What you will do »
Count how many lines below include the string "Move". Only that number should appear in the reply.

Data provided »
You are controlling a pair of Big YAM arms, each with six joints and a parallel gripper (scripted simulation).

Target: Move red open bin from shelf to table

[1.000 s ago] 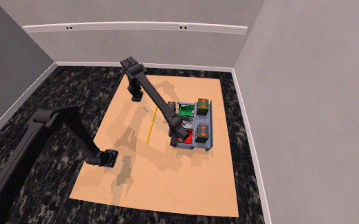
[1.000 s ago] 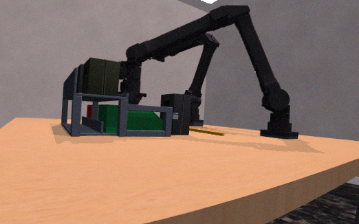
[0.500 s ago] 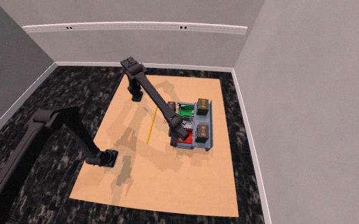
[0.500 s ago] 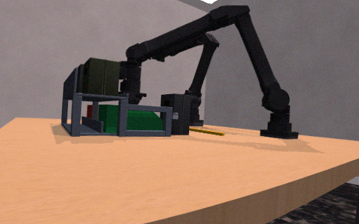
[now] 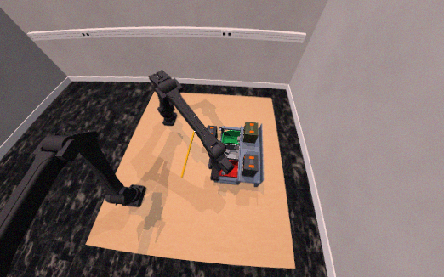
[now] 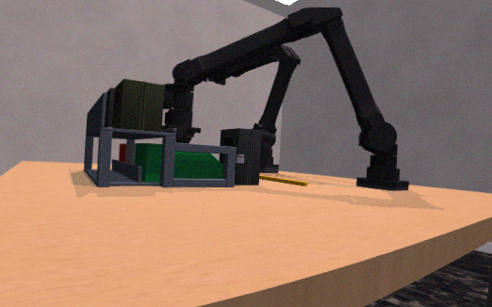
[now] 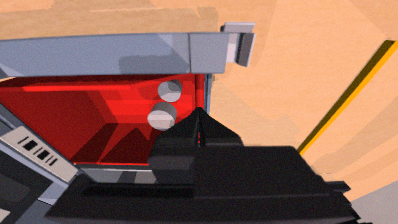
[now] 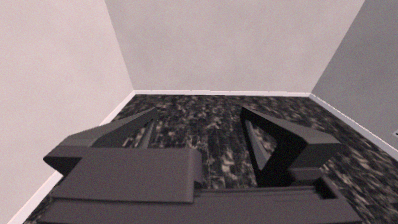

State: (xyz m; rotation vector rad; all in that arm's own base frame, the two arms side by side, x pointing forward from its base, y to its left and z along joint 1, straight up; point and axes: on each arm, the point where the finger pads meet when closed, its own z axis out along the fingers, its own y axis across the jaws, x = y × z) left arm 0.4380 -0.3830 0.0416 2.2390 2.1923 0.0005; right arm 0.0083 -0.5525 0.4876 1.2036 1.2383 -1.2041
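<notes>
My left gripper is now 80 mm short of the grey bin, 120 mm to the right of it and 10 mm above it. From my left hand the other things lie so: black box (80 mm behind, 220 mm to the left, 20 mm above); then grey shelf (100 mm ahead, 120 mm to the left, 20 mm above); then green bin (70 mm ahead, 230 mm to the left, 10 mm below).
</notes>
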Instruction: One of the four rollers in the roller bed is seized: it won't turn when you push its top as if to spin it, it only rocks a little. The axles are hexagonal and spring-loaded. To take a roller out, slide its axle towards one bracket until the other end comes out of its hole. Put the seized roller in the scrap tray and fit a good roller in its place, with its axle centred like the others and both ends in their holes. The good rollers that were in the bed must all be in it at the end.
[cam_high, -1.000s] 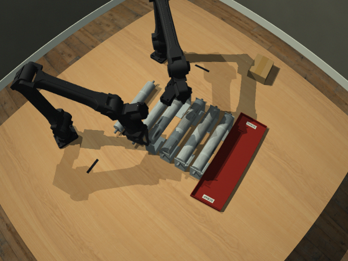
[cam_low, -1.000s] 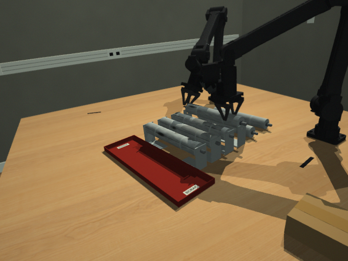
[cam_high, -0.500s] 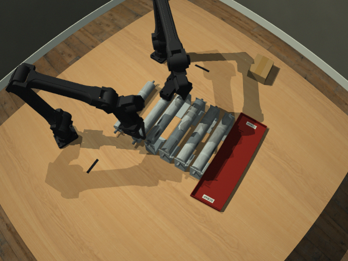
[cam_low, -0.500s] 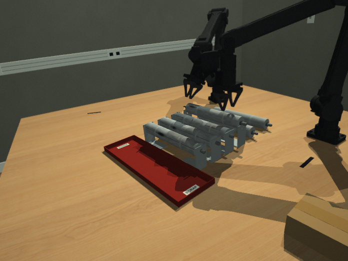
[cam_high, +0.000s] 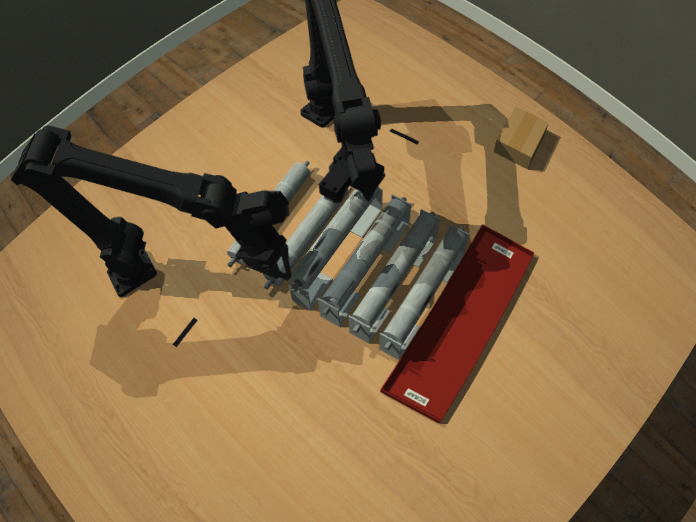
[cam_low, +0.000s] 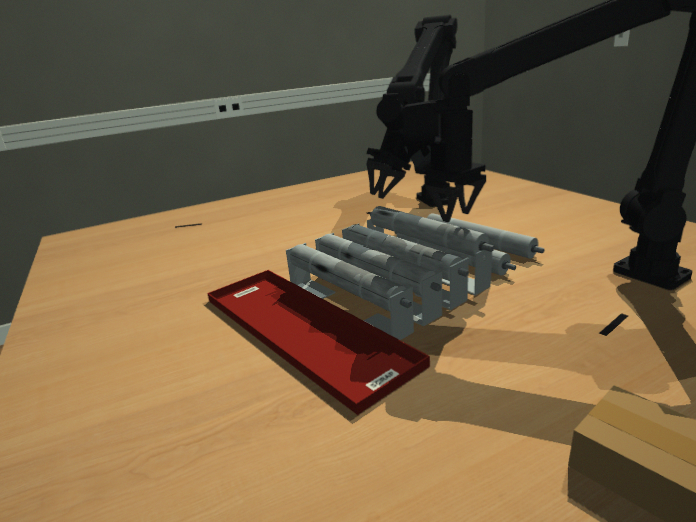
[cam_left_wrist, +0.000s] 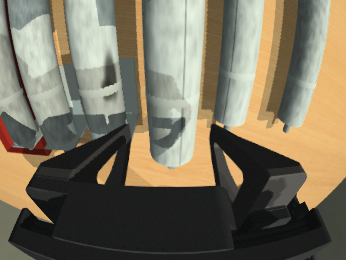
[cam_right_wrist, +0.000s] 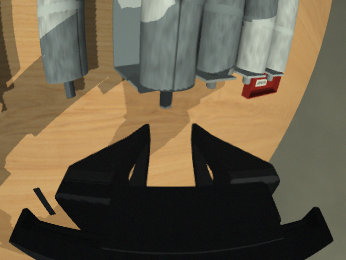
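My left hand is 8 cm to the left of the grey roller, 5 cm above it and 1 cm short of it. The rest, counted from my left hand: cardboard box (50 cm to the left, 12 cm ahead, 11 cm below); red scrap tray (34 cm ahead, 14 cm below, 2 cm to the right).
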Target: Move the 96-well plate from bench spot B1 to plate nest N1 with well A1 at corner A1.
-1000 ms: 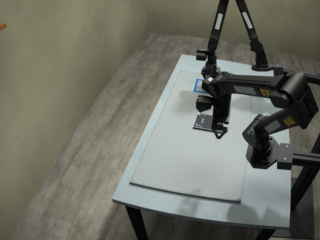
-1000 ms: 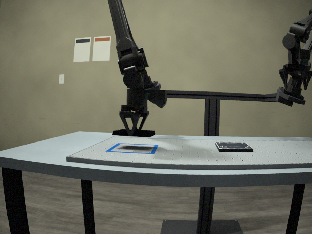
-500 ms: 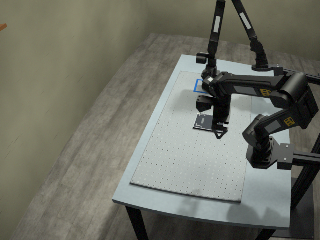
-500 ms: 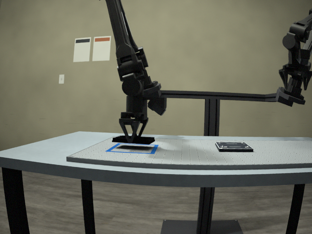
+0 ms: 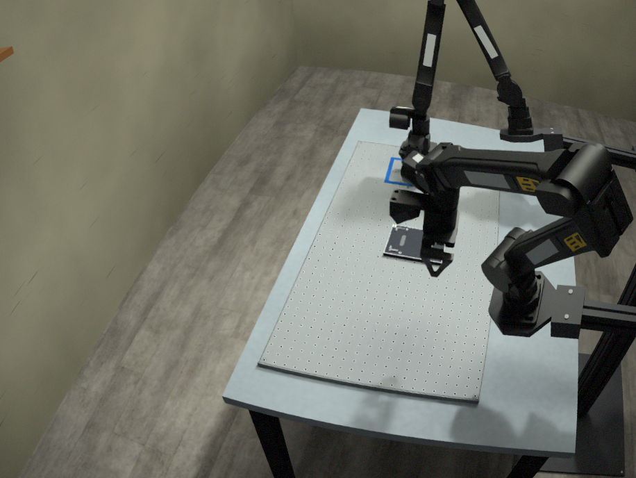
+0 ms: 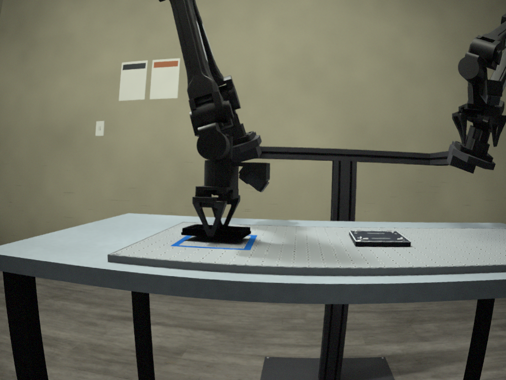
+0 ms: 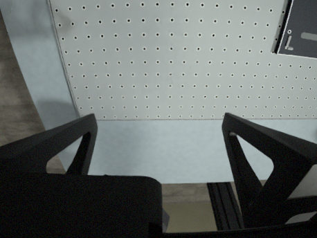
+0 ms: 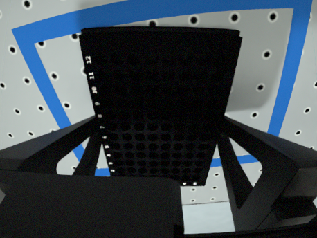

Finished task »
2